* Problem statement:
Below are some records; output exactly the lines from the line with "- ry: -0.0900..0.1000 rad" to the line with "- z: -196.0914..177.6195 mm", both ends kept, and nothing more.

* Data for review:
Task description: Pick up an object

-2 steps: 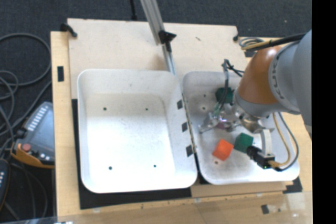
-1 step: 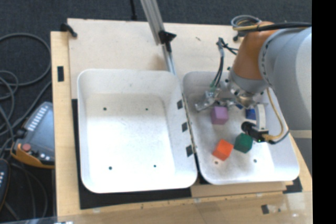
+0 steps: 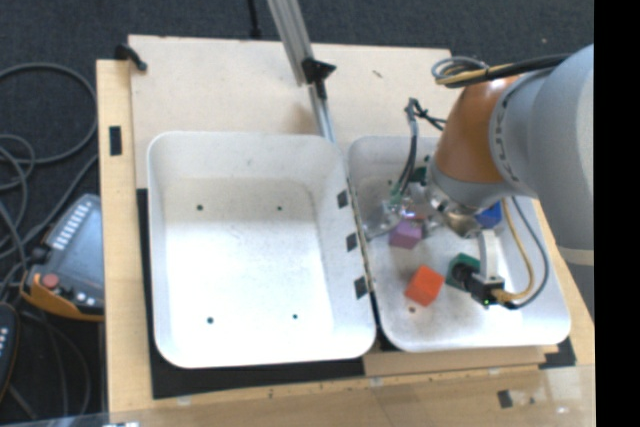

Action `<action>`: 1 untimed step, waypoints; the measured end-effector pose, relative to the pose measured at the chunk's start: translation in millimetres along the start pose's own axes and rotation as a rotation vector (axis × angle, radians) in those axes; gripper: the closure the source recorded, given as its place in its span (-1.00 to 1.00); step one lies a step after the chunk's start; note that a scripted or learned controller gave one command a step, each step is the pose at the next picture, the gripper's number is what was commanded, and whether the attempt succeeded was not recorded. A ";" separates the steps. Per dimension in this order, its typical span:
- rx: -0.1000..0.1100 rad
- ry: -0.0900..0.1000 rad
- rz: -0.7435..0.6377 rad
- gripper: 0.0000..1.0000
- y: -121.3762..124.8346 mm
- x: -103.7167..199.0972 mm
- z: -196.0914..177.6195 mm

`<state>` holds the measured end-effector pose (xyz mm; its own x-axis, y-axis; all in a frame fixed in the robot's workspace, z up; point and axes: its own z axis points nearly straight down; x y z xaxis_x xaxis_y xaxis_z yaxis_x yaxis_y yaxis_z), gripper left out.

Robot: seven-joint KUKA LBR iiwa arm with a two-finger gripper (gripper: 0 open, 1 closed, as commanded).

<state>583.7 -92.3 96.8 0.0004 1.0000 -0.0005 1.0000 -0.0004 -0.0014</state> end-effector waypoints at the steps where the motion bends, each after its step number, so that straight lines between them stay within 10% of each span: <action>1: -0.004 0.000 0.005 1.00 2.0 -1.8 -10.7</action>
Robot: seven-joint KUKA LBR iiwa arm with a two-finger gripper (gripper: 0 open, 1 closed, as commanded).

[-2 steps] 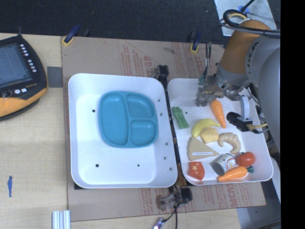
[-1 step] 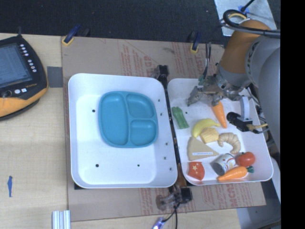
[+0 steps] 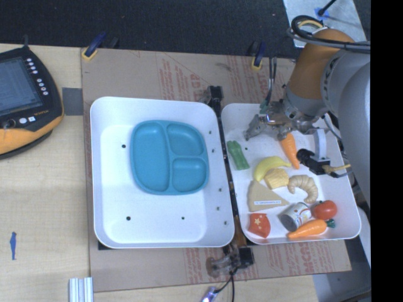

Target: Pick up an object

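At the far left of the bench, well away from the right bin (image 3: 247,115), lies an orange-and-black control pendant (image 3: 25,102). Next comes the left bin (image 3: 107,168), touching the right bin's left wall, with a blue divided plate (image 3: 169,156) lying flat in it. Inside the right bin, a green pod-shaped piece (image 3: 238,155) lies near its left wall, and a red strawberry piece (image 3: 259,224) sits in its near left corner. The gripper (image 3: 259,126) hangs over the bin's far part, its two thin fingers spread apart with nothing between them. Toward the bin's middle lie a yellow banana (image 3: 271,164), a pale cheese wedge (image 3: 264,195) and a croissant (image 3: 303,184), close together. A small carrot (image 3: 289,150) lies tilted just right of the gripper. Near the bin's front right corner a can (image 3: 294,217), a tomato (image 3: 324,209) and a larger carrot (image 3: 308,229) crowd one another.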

* Response box:
- ry: -0.0900..0.1000 rad
- rz: -0.7435..0.6377 rad
- gripper: 0.0000..1.0000
- y: -121.3762..124.8346 mm
- x: -103.7167..199.0972 mm
- z: -196.0914..177.6195 mm

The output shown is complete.